In his 2011 review of the restaurant, Portland Mercurys Tony Perez complimented the mu shu chicken, noodles, and shrimp dumplings, but was disappointed by the bean sauce and spicy peanut sauce. He summarized, "Shandong is a step up in some ways—it's not the all-too-familiar gut-bomb experience of some of its greasier MSG-laden brethren, and the high points demonstrate some clear skill in the kitchen—but it's not joining the upper echelon either. If you're craving some Chinese staples, by all means, go... just manage your expectations better than I did." In her 2014 book Food Lovers' Guide to Portland, Oregon, Laurie Wolf wrote:
When we first ate at Shandong, we were so happy to find an excellent example of the cuisine of Northern China, one of my favorite areas for culinary delights. Dumplings and wontons are crisp and perfectly fried, not greasy, and the sweet and sour soup was the best I have had in PDX. The beef and pork dishes were also excellent, and we totally loved the house-made noodles, done just right. The service is attentive and the place is modern, clean, and comfortable.
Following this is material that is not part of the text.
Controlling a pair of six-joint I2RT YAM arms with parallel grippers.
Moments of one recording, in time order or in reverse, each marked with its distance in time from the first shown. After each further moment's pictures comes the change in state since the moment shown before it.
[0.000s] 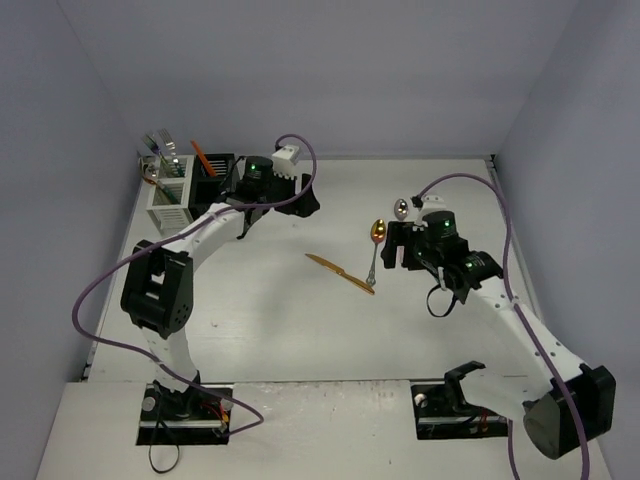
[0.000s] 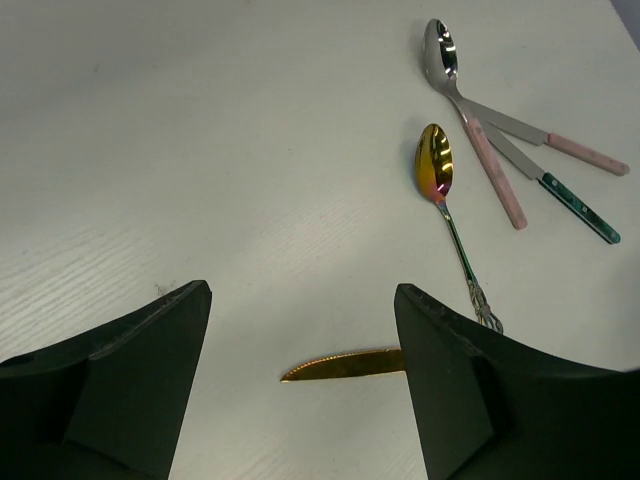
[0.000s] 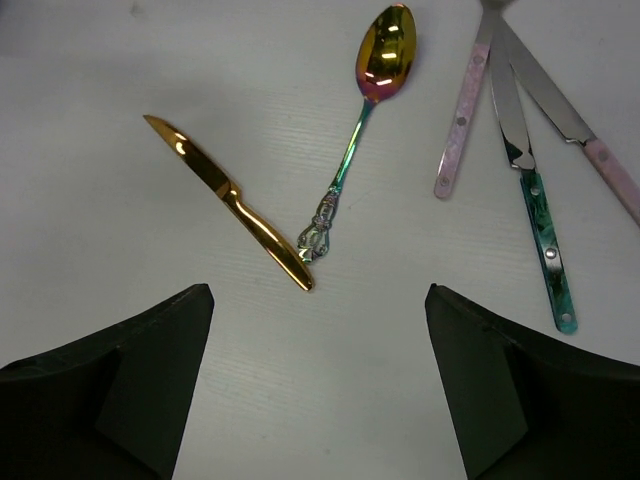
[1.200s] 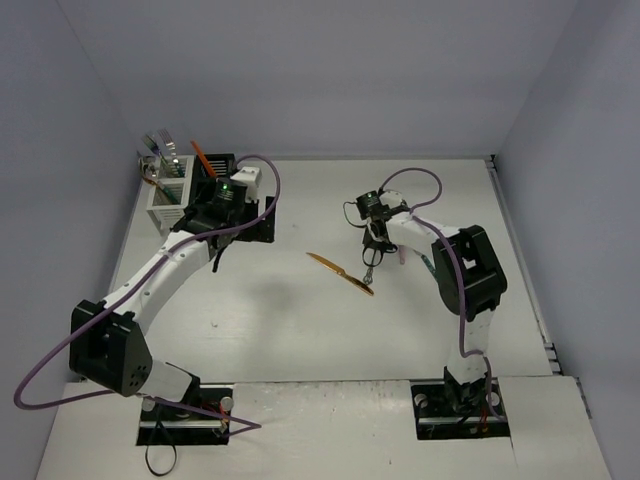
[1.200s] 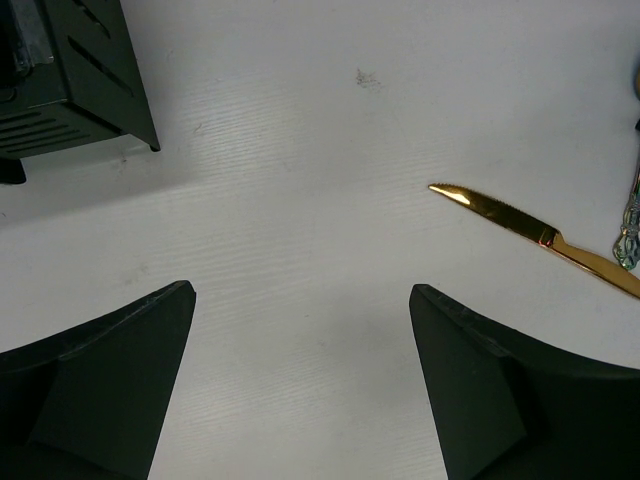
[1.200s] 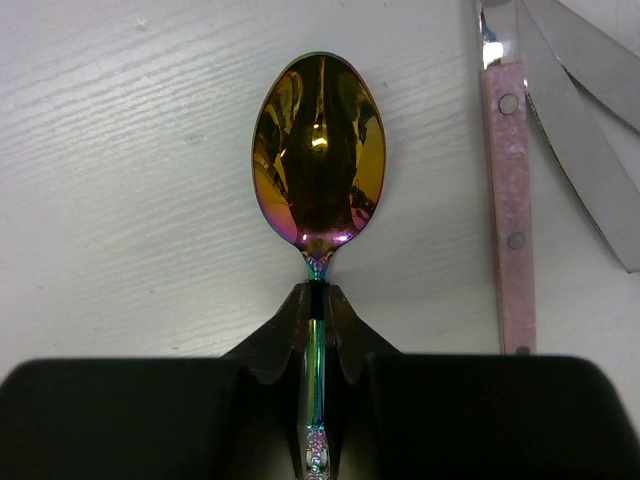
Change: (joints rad) left arm -0.003 -0.392 -0.214 -0.426 -0.443 -0.023; right arm 0.060 0.928 0.412 0.058 0.365 0.360
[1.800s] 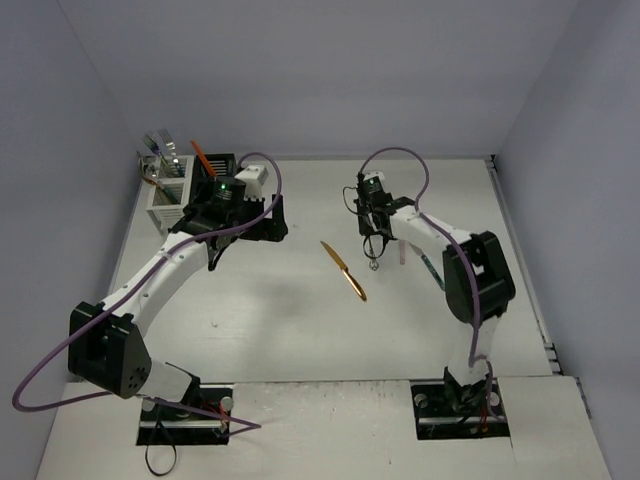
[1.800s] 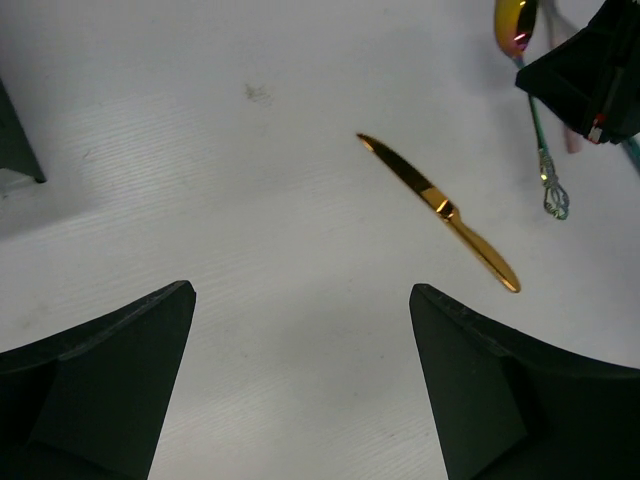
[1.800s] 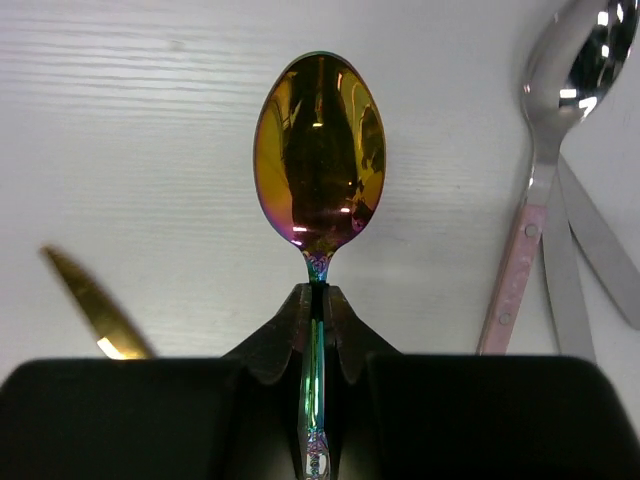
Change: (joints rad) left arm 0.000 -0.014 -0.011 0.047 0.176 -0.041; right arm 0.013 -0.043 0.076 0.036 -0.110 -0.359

In 2015, Eater Portlands Danielle Centoni called Shandong "one of Northeast Portland's most popular Chinese restaurants". The website's Nathan Williams included the restaurant in a 2022 list of fourteen "standout" restaurants in the "eclectic" Hollywood District. In 2016, Willamette Weeks Matthew Korfhage said Shandong serves a "subdued, better-than-most ode to its titular province". The newspaper included Judy's Noodles in a 2018 list of "our favorite noodle bowls and plates in Portland for less than $15" and said, "Among the many chopstick-thick, fresh-made noodles at Northeast Broadway's Shandong, the best by far are the simplest." The business ranked second in the Best Chinese Restaurant category of the newspaper's annual Best of Portland readers' poll in 2024.

Clarissa Wei included Shandong in CNN's 2017 list of the fifty best Chinese restaurants in the U.S., writing:
Shandong offers 'a new look at classic dishes' in a pleasant though simple dining room. The ginger-infused, hand-rolled pot stickers are large and one of the best-selling items. There are also freshly hand-pulled noodles and a unique deep-fried pork dish cooked in a cherry and ginger sauce. Cheap happy hour appetizers, such as pan-Pacific wontons, Chilean rock crab and shiitake dumplings, are available from 4 p.m. to 6 p.m. Is this the cutting edge of Chinese cuisine? A growing number of devotees think so.